» **YOUR ASSIGNMENT**: From the data below, return only the lines from the one with "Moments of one" through the one with "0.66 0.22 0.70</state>", exact and inclusive, with pictures left out.

» **MATERIAL PROVIDED**:
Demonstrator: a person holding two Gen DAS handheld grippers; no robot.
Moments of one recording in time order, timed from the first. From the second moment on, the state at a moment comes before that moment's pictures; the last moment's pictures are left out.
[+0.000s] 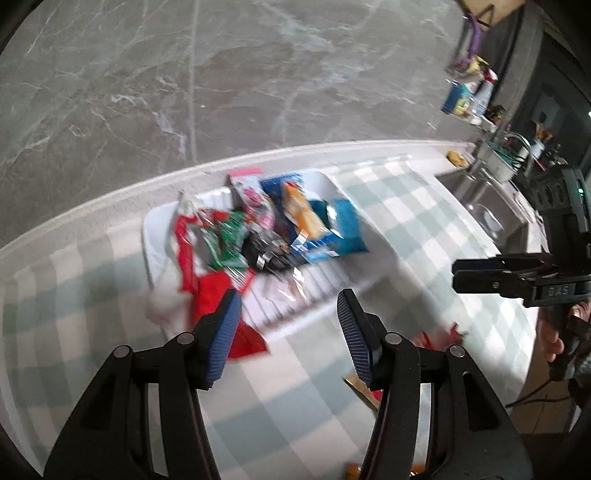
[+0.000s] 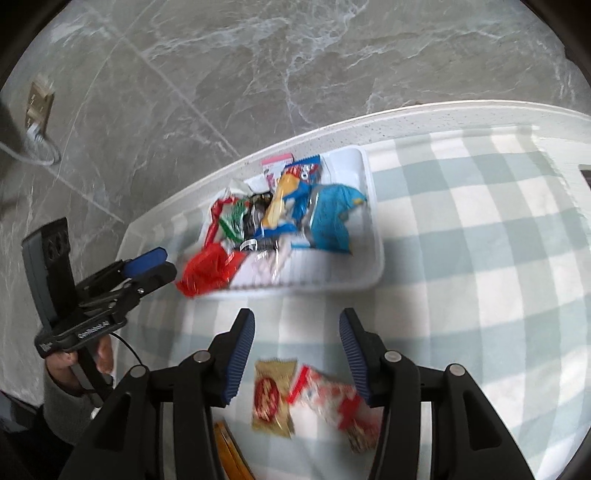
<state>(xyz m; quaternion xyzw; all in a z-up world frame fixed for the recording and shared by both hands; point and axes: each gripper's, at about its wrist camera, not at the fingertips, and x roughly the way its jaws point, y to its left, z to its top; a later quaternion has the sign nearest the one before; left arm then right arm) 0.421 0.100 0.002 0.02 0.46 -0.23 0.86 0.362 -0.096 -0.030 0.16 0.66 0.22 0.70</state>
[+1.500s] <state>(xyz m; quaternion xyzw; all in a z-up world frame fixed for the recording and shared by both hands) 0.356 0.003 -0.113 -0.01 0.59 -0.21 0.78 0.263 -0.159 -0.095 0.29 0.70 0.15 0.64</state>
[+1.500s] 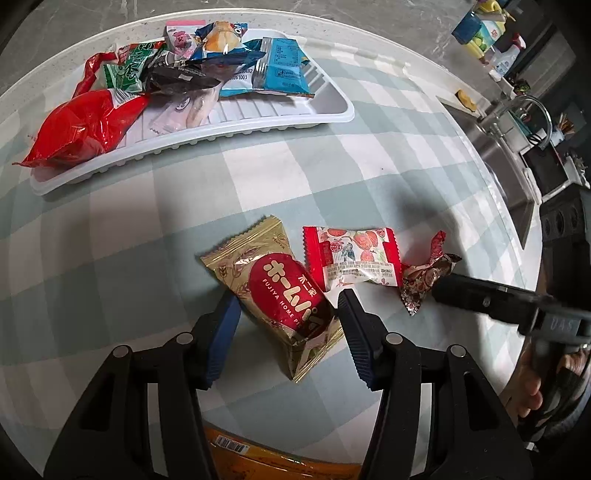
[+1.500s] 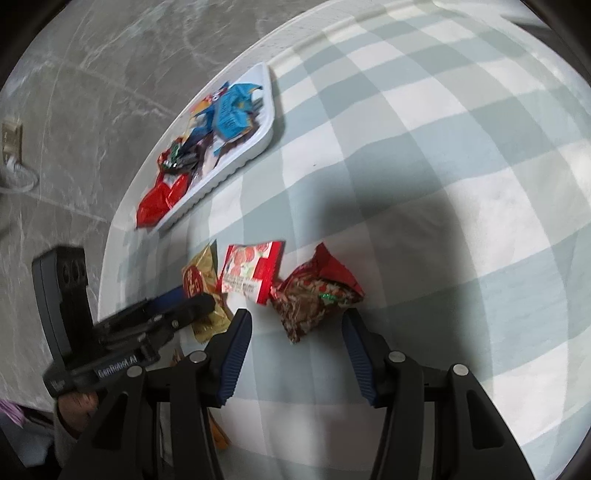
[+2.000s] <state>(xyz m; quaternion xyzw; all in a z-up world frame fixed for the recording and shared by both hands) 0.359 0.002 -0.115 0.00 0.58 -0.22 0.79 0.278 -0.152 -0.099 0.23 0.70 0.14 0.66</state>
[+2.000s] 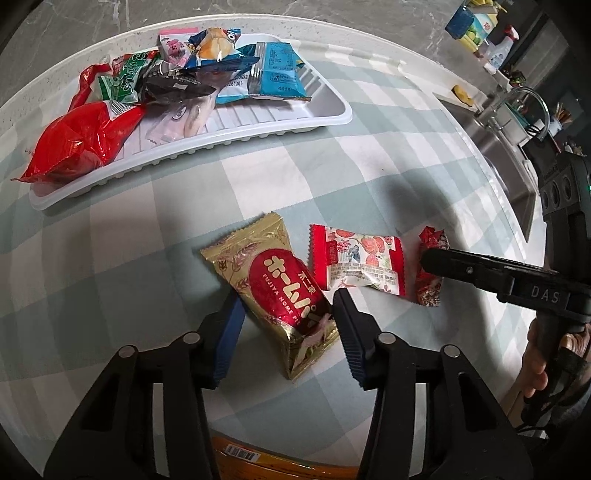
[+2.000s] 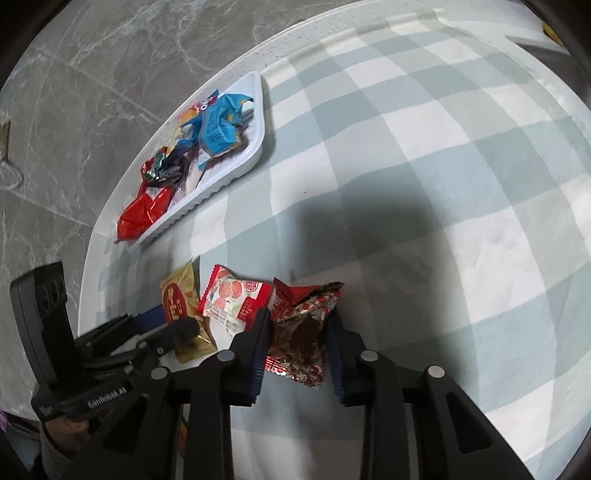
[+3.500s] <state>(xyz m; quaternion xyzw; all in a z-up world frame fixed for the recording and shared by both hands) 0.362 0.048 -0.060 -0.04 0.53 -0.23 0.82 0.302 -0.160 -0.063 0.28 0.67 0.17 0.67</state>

» **EXERCISE RESULT**:
Moments of one recording in time order, timed from the first. From the second moment on, the state at a moment comes before that moment's pictures; the last moment's pictures are left out.
[+0.000s] 
[+0.000s] 
<state>(xyz m; quaternion xyzw; all in a z-up world frame fixed for the recording and shared by both hands; point and axes: each gripper's, at about its wrist camera, not at the fingertips, and x roughly the way its jaws point, y to its left, z to its top; a later quaternion has the sign nearest the one before; left arm then right arm) 0.421 0.100 0.002 0.02 0.46 -0.23 0.86 0.362 -0.096 -0.030 0.16 0.66 0.22 0.70</state>

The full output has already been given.